MS is divided into the following categories, principally on the basis of clinical criteria, including the frequency of clinical relapses, time to disease progression, and lesion development on MRI [54, 2, 3, 4] :

  • Relapsing-remitting MS (RRMS)
  • Secondary progressive MS (SPMS)
  • Primary progressive MS (PPMS)
  • Progressive-relapsing MS (PRMS)

RRMS is characterized by recurrent attacks in which neurologic deficits appear in different parts of the nervous system and resolve completely or almost completely over a short period of time, leaving little residual deficit. Patients with a relapsing-remitting pattern account for approximately 85% of MS cases (see the images below).

MRI of the head of a 35-year-old man with relapsin MRI of the head of a 35-year-old man with relapsing-remitting multiple sclerosis. MRI reveals multiple lesions with high T2 signal intensity and one large white matter lesion. These demyelinating lesions may sometimes mimic brain tumors because of the associated edema and inflammation.
MRI of the head of a 35-year-old man with relapsin MRI of the head of a 35-year-old man with relapsing-remitting multiple sclerosis. This MRI, performed 3 months after the one in the related image, shows a dramatic decrease in the size of lesions.

Two subgroups sometimes included in RRMS are clinically isolated syndrome (CIS) and benign MS. CIS consists of a single episode of neurologic symptoms; it is sometimes labeled possible MS. In benign MS, patients have almost complete remission between relapses, and even 15-20 years after diagnosis they have little if any accumulation of physical disability.
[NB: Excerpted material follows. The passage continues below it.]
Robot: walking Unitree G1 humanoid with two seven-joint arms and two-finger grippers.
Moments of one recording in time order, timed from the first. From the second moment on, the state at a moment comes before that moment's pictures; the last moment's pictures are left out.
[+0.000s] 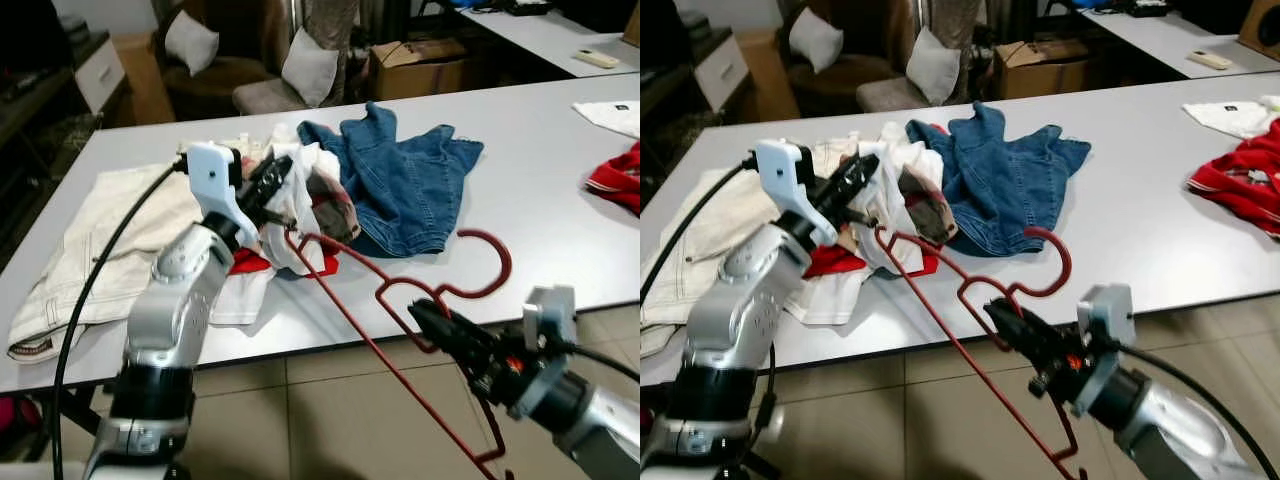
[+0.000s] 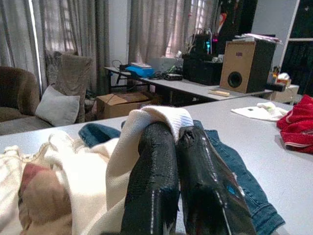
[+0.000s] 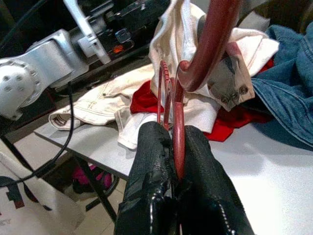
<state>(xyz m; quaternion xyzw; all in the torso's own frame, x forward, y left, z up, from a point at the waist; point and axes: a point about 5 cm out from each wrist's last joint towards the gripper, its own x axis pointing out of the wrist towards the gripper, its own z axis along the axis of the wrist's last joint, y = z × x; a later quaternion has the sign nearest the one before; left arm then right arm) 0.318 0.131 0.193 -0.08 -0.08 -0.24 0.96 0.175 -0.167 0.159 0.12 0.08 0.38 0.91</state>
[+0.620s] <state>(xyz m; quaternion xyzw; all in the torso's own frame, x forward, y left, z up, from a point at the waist) 0.299 0.129 0.196 -0.09 -0.10 -0.24 0.96 0.193 -0.169 0.158 0.12 0.11 0.38 0.91</state>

Making a diagnosis of benign MS too early during the course of the disease is discouraged, since MS can worsen, sometimes drastically, in patients with a history of mild manifestations at onset.

Global clinical deterioration in RRMS has traditionally been attributed to cumulative deficit due to incomplete recovery from repeated occurrences of individual relapses. However, evidence increasingly suggests an ongoing background neurologic deterioration that is independent of relapses.
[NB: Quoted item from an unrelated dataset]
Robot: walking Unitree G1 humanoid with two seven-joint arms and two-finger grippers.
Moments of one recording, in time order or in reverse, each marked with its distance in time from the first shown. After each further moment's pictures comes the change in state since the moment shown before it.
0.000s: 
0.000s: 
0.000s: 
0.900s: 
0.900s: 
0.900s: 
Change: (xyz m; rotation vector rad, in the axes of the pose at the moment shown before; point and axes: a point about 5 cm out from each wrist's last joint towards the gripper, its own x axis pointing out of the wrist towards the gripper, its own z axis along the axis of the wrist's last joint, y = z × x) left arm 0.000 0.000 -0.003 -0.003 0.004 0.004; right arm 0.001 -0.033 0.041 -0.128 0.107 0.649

Although MS was previously thought to be silent between relapses, magnetic resonance imaging (MRI) studies have demonstrated that inflammatory events are occurring in the brain at 10-20 times the predicted rate indicated by the mean relapse rate. This silent disease activity can occur in both white and gray matter and is associated with cerebral atrophy, which in most patients is evident in volumetric studies even at diagnosis.

Natural history data indicate that approximately 50% of patients with RRMS convert to a secondary progressive pattern within 10-15 years after disease onset. This pattern may or may not include relapses, but it is characterized by continued progression over years, with increasing disability. Treatment with disease-modifying agents is thought to slow the progression of RRMS. Unlike RRMS, SPMS without relapses does not seem to be responsive to currently available disease-modifying agents. [55]

In PPMS, which accounts for approximately 10% of MS cases, function declines steadily without relapses. In PRMS, which accounts for fewer than 5% of patients with MS, occasional relapses are superimposed on progressive disease.